Top of DATA SUPPLIED

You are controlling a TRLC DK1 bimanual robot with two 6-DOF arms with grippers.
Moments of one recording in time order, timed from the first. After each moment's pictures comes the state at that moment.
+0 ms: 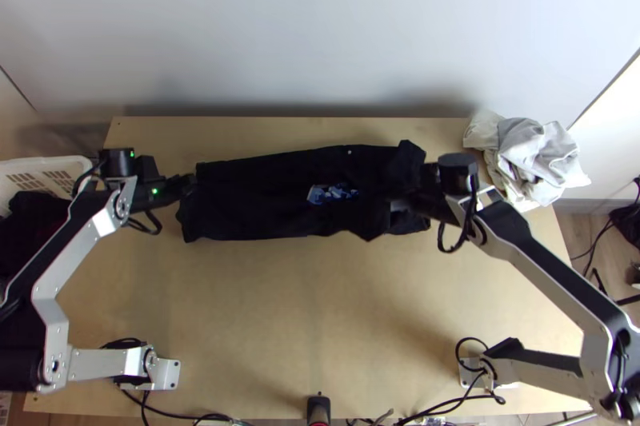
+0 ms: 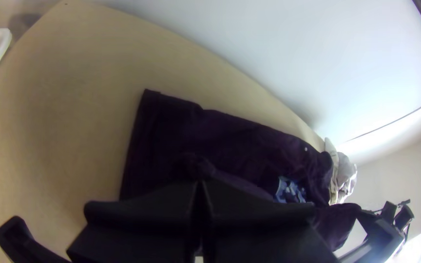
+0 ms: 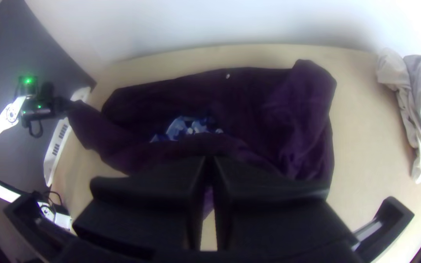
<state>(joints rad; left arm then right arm) 0.08 1.43 1.00 -0.38 0.40 -0.39 0.44 1.33 1.01 -0.35 -0.18 0.34</state>
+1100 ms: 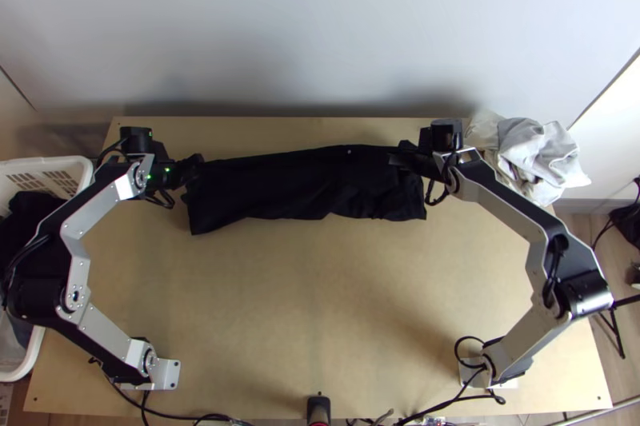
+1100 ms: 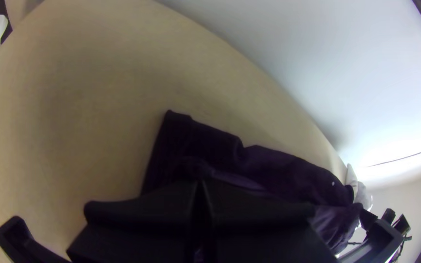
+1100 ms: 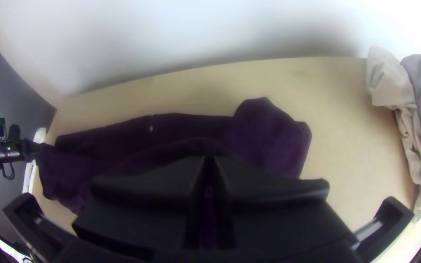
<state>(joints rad) 0.07 1.75 1.21 -0.35 0.30 -0.48 0.28 1.78 1.25 -0.15 -0.12 0.33</state>
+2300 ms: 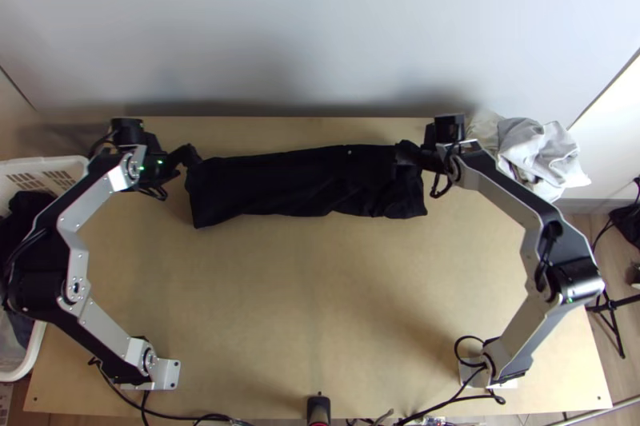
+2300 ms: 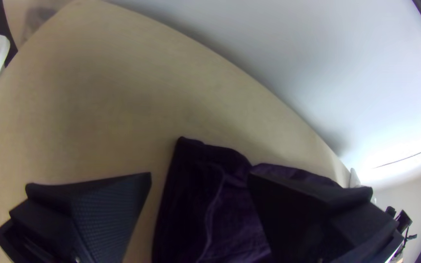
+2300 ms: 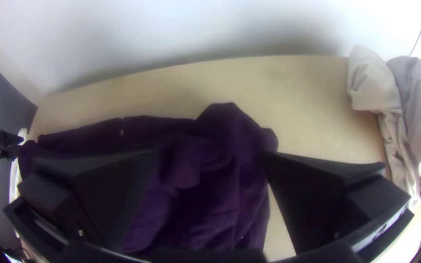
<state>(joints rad) 0.11 1.78 1.29 -0.38 0.29 -0.41 0.23 1.85 1.35 -0.25 -0.06 0.28</state>
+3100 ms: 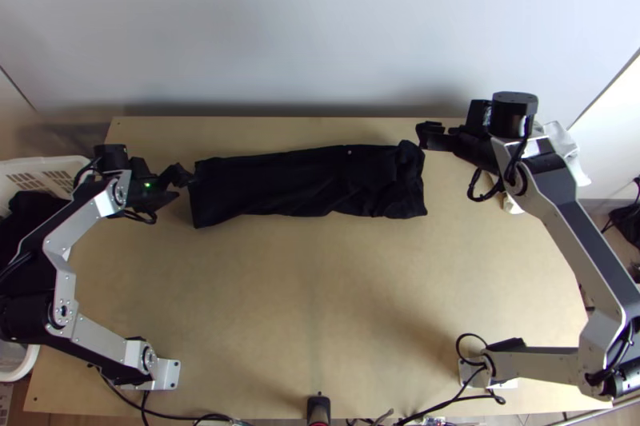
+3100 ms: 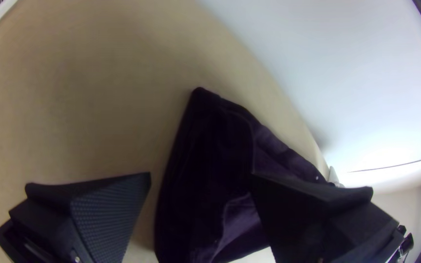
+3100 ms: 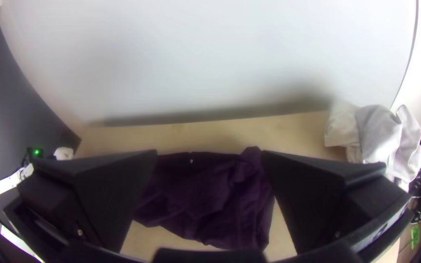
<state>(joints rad) 0.19 1.66 1.06 -0.31 0.46 -0.47 0.25 1.42 1.40 -0.49 -0.12 0.31</state>
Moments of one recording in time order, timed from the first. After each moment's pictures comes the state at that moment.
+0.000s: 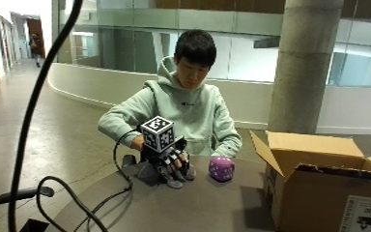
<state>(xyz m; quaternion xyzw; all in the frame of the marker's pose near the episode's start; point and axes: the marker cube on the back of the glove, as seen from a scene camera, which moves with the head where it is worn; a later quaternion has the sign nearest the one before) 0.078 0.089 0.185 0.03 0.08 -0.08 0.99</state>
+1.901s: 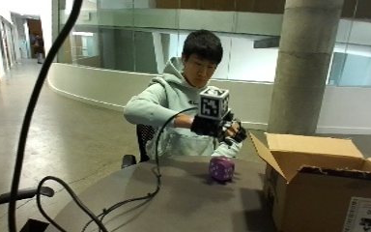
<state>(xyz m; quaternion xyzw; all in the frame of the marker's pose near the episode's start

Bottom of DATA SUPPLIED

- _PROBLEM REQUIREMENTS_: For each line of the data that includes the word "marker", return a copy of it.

- _SOLUTION TO THIS EXERCISE_:
<state>(xyz m; quaternion xyzw; all in the frame of the marker's pose near the episode's start; point and axes: the marker cube on the back of the glove, as seen from a scene camera, which moves with the head where it is worn; a later quaternion has the sign nearest the one before) 0.078 0.089 0.185 0.03 0.08 -0.08 0.99</state>
<state>(xyz m; quaternion xyzw; all in the frame of the marker's pose near the episode's start

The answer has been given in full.